You can define seed and if you don’t, a random seed will be used.
|
Note
|
It is used in TrainValidationSplit to split dataset into training and validation datasets. |
val ds = spark.range(10)
scala> ds.randomSplit(Array[Double](2, 3)).foreach(_.show)
+---+
| id|
+---+
| 0|
| 1|
| 2|
+---+
+---+
| id|
+---+
| 3|
| 4|
| 5|
| 6|
| 7|
| 8|
| 9|
+---+
|
Note
|
A new feature in Spark 2.0.0. |
Explaining Logical and Physical Plans — explain Operator
explain(): Unit
explain(extended: Boolean): Unit
explain prints the logical and (with extended enabled) physical plans to the console. Use it to review the structured queries and optimizations applied.
|
Tip
|
If you are serious about query debugging you could also use the Debugging Query Execution facility. |
Internally, explain executes a ExplainCommand logical command.
scala> spark.range(10).explain(extended = true)
== Parsed Logical Plan ==
Range (0, 10, step=1, splits=Some(8))
== Analyzed Logical Plan ==
id: bigint
Range (0, 10, step=1, splits=Some(8))
== Optimized Logical Plan ==
Range (0, 10, step=1, splits=Some(8))
== Physical Plan ==
*Range (0, 10, step=1, splits=Some(8))
toJSON method
toJSON maps the content of Dataset to a Dataset of JSON strings.
|
Note
|
A new feature in Spark 2.0.0. |
scala> val ds = Seq("hello", "world", "foo bar").toDS
ds: org.apache.spark.sql.Dataset[String] = [value: string]
scala> ds.toJSON.show
+-------------------+
| value|
+-------------------+
| {"value":"hello"}|
| {"value":"world"}|
|{"value":"foo bar"}|
+-------------------+
Internally, toJSON grabs the RDD[InternalRow] (of the QueryExecution of the Dataset) and maps the records (per RDD partition) into JSON.
|
Note
|
toJSON uses Jackson’s JSON parser — jackson-module-scala.
|
Accessing Schema — schema Method
A Dataset has a schema.
schema: StructType
|
Tip
|
You may also use the following methods to learn about the schema:
|
Converting Dataset into RDD — rdd Attribute
rdd: RDD[T]
Whenever you are in need to convert a Dataset into a RDD, executing rdd method gives you the RDD of the proper input object type (not Row as in DataFrames) that sits behind the Dataset.

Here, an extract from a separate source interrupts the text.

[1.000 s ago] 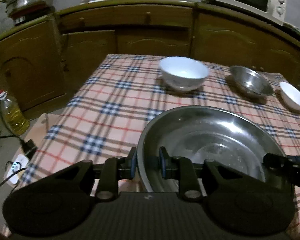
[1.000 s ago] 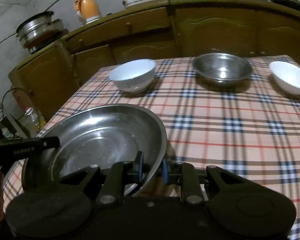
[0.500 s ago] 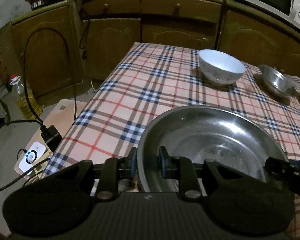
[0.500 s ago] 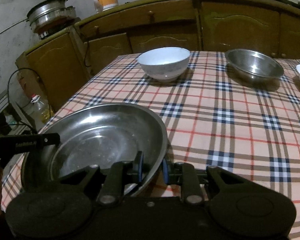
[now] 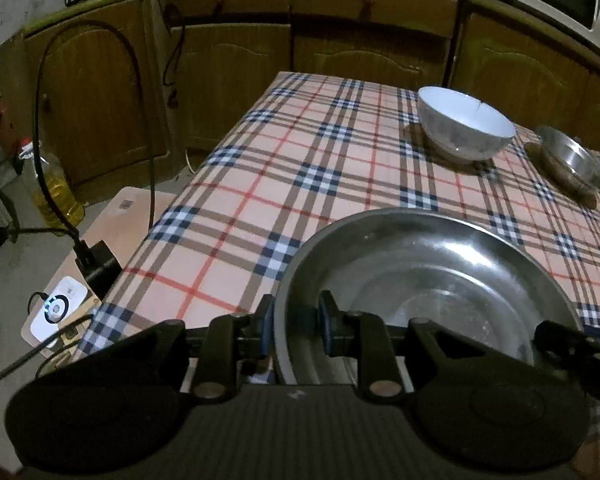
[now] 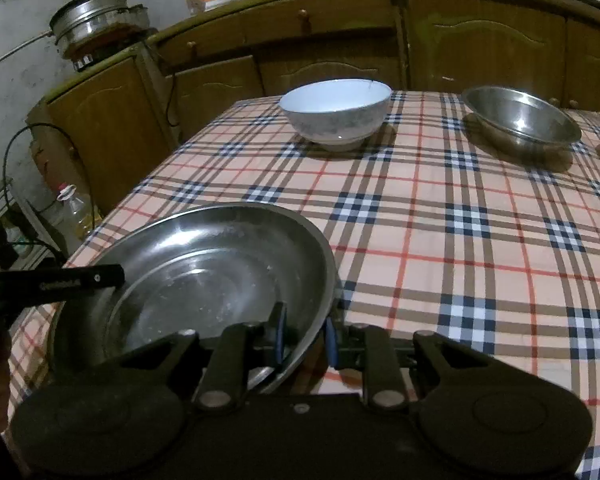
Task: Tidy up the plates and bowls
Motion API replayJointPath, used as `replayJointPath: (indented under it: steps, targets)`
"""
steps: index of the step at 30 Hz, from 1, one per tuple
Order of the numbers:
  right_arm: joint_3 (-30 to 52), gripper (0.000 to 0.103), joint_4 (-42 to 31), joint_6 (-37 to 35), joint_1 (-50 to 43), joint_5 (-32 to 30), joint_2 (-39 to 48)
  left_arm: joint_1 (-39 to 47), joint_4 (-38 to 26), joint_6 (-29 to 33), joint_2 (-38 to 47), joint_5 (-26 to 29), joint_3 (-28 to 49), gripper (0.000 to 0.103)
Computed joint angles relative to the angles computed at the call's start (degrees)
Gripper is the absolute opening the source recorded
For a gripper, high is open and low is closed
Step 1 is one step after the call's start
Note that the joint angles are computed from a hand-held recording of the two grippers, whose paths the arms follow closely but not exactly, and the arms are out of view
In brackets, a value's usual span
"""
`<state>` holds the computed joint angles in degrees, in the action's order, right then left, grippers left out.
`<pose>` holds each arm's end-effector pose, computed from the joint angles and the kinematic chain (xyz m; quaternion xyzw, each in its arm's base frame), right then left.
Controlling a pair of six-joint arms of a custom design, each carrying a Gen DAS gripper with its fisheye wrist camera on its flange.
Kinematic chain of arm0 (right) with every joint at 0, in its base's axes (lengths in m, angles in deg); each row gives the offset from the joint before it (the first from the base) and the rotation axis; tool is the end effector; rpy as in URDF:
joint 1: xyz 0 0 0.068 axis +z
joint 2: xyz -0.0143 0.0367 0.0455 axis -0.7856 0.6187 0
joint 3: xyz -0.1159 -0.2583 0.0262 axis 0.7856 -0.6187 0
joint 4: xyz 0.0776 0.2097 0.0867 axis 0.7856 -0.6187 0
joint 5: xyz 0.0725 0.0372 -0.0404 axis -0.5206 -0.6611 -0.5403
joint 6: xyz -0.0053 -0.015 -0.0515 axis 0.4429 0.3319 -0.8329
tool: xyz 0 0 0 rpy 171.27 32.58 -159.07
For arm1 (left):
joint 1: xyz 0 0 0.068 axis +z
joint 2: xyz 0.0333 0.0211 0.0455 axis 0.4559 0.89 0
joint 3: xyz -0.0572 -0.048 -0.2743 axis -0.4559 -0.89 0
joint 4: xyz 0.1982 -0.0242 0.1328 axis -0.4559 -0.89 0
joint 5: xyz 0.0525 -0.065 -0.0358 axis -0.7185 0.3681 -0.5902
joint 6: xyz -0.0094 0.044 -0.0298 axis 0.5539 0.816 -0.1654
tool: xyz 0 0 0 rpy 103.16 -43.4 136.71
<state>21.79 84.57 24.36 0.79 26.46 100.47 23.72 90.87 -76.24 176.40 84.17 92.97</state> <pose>0.1904 0.2155 0.1065 0.0801 0.9028 0.0712 0.4165 0.2599 -0.0191 0.1388 0.0847 0.9235 -0.0444 0.3714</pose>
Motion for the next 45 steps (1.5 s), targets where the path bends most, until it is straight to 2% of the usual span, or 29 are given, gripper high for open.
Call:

scala> val rdd = tokens.rdd
rdd: org.apache.spark.rdd.RDD[Token] = MapPartitionsRDD[11] at rdd at <console>:30
Internally, it looks ExpressionEncoder (for the Dataset) up and accesses the deserializer expression. That gives the DataType of the result of evaluating the expression.
|
Note
|
A deserializer expression is used to decode an InternalRow to an object of type T. See ExpressionEncoder.
|
It then executes a DeserializeToObject logical operator that will produce a RDD[InternalRow] that is converted into the proper RDD[T] using the DataType and T.
|
Note
|
It is a lazy operation that "produces" a RDD[T].
|
isStreaming Method
isStreaming returns true when Dataset contains StreamingRelation or StreamingExecutionRelation streaming sources.
|
Note
|
Streaming datasets are created using DataFrameReader.stream method (for StreamingRelation) and contain StreamingExecutionRelation after DataStreamWriter.start. |
val reader = spark.read
val helloStream = reader.stream("hello")
scala> helloStream.isStreaming
res9: Boolean = true
|
Note
|
A new feature in Spark 2.0.0. |
Is Dataset Local — isLocal method
isLocal: Boolean
isLocal is a flag that says whether operators like collect or take could be run locally, i.e. without using executors.
Internally, isLocal checks whether the logical query plan of a Dataset is LocalRelation.